SRS_callsBootCI <- bootstrapCI1(SRS_calls, nsim=1000)

hist(SRS_callsBootCI)

qqnorm(SRS_callsBootCI)

It is similarly close to normal and has the same right skew.

(e) Compare the bootstrap standard errors for your two sets of resamples. Why is it larger for the smaller SRS?

std.er_callsBoot <- sd(callsBootCI)/sqrt(80)
std.er_callsBoot
## [1] 4.16038
std.er_SRScallsBoot <- sd(SRS_callsBootCI)/sqrt(10)
std.er_SRScallsBoot
## [1] 8.85995

It is larger for the smaller SRS because it has a smaller sample size. Since each sample mean is derived from a smaller number of individual values, there will be more variation among boostrapped sample means. Standard error is calculated by dividing the sd of a sample by the square root of the sample size. A small sample size makes the denominator smaller which makes the output bigger.

Problem 5

(a) Examine the data graphically with a boxplot. Does it seem reasonable to use standard t procedures?

setwd("H:/MATH239")
nspines <- read.csv("nspines.csv", header = TRUE)
boxplot(nspines$dbh ~ nspines$ns, xlab = "Region", ylab = "DBH")

It appears that the northern region is heavily skewed to the right, whereas the southern region is heavily skewed to the left.

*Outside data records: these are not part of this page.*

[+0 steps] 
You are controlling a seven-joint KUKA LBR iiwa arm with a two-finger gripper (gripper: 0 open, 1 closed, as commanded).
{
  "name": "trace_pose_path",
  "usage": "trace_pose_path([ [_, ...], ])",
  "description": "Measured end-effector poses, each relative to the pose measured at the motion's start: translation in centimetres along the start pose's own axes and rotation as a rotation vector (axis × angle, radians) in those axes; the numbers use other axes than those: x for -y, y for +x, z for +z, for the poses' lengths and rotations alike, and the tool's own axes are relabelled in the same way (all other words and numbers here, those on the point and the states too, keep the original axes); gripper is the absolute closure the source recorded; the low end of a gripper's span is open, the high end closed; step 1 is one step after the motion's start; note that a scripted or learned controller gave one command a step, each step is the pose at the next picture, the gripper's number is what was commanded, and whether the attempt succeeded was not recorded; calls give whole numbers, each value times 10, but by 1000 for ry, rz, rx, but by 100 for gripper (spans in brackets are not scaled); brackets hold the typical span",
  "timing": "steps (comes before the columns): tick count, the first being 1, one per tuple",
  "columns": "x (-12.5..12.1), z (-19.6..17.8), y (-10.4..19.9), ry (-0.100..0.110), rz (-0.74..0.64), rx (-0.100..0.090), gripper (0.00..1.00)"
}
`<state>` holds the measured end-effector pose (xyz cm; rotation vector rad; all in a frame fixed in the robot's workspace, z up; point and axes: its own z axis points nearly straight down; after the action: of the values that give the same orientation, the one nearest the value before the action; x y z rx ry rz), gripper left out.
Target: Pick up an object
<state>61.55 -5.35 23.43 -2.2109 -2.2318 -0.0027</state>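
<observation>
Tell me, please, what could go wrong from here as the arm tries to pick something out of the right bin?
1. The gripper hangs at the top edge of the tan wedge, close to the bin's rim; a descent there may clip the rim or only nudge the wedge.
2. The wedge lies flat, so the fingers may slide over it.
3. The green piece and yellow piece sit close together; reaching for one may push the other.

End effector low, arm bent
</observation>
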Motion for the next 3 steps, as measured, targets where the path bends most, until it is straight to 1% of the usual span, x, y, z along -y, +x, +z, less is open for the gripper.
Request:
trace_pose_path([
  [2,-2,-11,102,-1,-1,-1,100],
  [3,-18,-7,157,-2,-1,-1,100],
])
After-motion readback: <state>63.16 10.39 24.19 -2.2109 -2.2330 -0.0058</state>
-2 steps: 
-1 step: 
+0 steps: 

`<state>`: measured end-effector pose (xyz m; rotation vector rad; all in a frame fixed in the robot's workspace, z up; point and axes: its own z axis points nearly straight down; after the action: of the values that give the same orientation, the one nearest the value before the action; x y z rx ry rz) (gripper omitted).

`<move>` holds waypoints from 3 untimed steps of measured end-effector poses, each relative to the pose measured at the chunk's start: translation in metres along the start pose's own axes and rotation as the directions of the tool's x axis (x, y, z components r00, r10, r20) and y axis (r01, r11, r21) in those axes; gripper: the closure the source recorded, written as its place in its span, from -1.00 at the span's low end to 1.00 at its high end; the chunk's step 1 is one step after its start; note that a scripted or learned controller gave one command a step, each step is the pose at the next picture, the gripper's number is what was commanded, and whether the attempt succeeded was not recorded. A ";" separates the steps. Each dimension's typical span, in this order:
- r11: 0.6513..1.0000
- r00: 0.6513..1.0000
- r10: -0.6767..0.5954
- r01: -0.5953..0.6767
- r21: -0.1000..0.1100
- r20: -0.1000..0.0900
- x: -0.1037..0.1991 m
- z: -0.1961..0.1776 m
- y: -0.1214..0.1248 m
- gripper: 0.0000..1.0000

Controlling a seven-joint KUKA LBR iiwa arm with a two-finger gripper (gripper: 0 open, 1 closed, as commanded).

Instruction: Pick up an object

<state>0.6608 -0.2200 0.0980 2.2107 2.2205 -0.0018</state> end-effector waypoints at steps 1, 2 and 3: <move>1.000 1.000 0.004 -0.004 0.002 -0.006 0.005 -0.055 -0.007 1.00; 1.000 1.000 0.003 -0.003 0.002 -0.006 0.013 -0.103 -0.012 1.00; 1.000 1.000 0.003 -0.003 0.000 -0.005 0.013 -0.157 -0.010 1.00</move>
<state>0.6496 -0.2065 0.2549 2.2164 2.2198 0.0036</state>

Each group has a sample size of 30 which is the bare minimum to employ the central limit theorem. However, given the sample size being barely large enough, and the heavy skew of both groups, it would be much better to use bootstrapping.

(b) Calculate our observed statistic

nspines_north <- nspines[1:30,]
nspines_south <- nspines[31:60,]
north_mean <- mean(nspines_north$dbh)
south_mean <- mean(nspines_south$dbh)
north_mean - south_mean
## [1] -10.83333

(c) Bootstrap the difference in means and look at the bootstrap distribution.

bootstrapCI2 <- function(data1, data2, nsim){
  n1 <- length(data1)
  n2 <- length(data2)
  
  bootCI2 <- c()
  
  for(i in 1:nsim){
    bootSamp1 <- sample(1:n1, n1, replace=TRUE) 
    bootSamp2 <- sample(1:n2, n2, replace=TRUE)
    thisXbar <- mean(data1[bootSamp1])-mean(data2[bootSamp2])
    bootCI2 <- c(bootCI2, thisXbar) 
  }
  
  return(bootCI2)
}

nspinesBootCI2 <- bootstrapCI2(nspines_north$dbh, nspines_south$dbh, nsim=10000)
hist(nspinesBootCI2)

(d) Calculate the quantile and hybrid confidence intervals.

quantile(nspinesBootCI2, c(.025, .975))
##       2.5%      97.5% 
## -18.736833  -2.916667
se <- sd(nspinesBootCI2)
mean(north_mean)-mean(south_mean)+c(-1,1)*qt(.975, df=58)*se
## [1] -19.038557  -2.628109

(e) Comment on whether the conditions for the hybrid method are met. Do you beleive this interval would be reliable?

north_mean - south_mean # test statistic
## [1] -10.83333
mean(nspinesBootCI2) # CI mean
## [1] -10.86894
qqnorm(nspinesBootCI2)

Since the test statistic is close to the bootstrap mean (which indicates low bias) and the bootstrap distribution is approximately normal, the hybrid method should be reliable.

(f) Compare the bootstrap results with the usual two-sample t confidence interval. How do the intervals differ? Which would you use?

t.test(nspines_north$dbh, nspines_south$dbh)
## 
##  Welch Two Sample t-test
## 
## data:  nspines_north$dbh and nspines_south$dbh
## t = -2.6286, df = 55.725, p-value = 0.01106
## alternative hypothesis: true difference in means is not equal to 0
## 95 percent confidence interval:
##  -19.090199  -2.576468
## sample estimates:
## mean of x mean of y 
##  23.70000  34.53333

The bootstrap CI is smaller which indicates that it is a more precise interval. Therefore, I would use the bootstrap interval.